If I use the following:
[ $? != 0 ] && echo "echo failed"
$? returns 1
When I use
if [ $? != 0 ] ; then echo "echo failed" ; fi
$? returns 0
Does anyone know what's wrong with this?
Using AIX 6.1 and KSH
for NUM in 1 2 3
do
echo $NUM
for LET in A B C
do
echo $LET
[ $? != 0 ] && echo "echo failed"
echo $?
done
done
Thankyou.
You're using a string comparison operator [ $? != 0 ] .
Try -ne instead of !=
Thanks for the quick response.
Using -ne also doesn't work
Because you cant use $? like that...
let DID=$?
echo DID: $DID
#let DID=1
[ $DID != 0 ] && echo "echo failed"
echo DID: $DID
I set DID to 1 so to see your condition work... in other words your script will run with DID=0 always since the command producing the result of it ($?) at that point is successful...
I know Im not very clear but its friday...
So your script now :
for NUM in 1 2 3
do
echo $NUM
for LET in A B C
do
echo $LET
let DID=$?
echo DID: $DID
[ $DID != 0 ] && echo "echo failed"
echo $?
done
done
There is nothing wrong. What you are seeing is correct behavior. In each case you are seeing the exit status of the last command to run.
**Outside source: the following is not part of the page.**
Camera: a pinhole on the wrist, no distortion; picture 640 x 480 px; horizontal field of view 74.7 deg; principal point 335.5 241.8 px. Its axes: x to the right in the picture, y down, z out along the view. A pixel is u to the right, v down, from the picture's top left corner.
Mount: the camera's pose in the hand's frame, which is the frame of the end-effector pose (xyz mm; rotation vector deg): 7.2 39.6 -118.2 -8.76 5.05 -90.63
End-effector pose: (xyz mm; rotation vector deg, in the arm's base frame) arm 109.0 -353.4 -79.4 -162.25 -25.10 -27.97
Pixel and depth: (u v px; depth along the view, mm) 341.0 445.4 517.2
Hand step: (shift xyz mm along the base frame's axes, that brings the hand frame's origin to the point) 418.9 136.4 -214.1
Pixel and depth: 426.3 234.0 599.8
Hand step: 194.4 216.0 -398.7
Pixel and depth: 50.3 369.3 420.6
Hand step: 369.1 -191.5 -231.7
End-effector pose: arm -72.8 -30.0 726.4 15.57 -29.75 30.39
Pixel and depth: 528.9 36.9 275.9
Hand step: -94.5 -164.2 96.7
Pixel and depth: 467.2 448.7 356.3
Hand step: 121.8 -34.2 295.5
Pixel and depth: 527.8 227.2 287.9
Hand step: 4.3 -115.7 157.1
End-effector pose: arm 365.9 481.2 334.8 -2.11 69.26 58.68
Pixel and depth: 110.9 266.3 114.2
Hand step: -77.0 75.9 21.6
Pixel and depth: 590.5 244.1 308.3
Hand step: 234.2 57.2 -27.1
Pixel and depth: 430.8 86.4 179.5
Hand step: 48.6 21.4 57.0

In the first case, the last command before echoing $? is [ $? != 0 ] . The test failed and so $? is set to 1.
In the second case, you're seeing the exit status of the if-statement itself. Since the conditional test fails, the if-statement does not execute further, the list of commands after then does not execute. So the if-statement itself sets $? to 0.
That following quote is from POSIX: Shell Command Language, but your KSH man page should contain similar text.
Regards,
Alister
Alister,
Thanks for the explanation - makes perfect sense.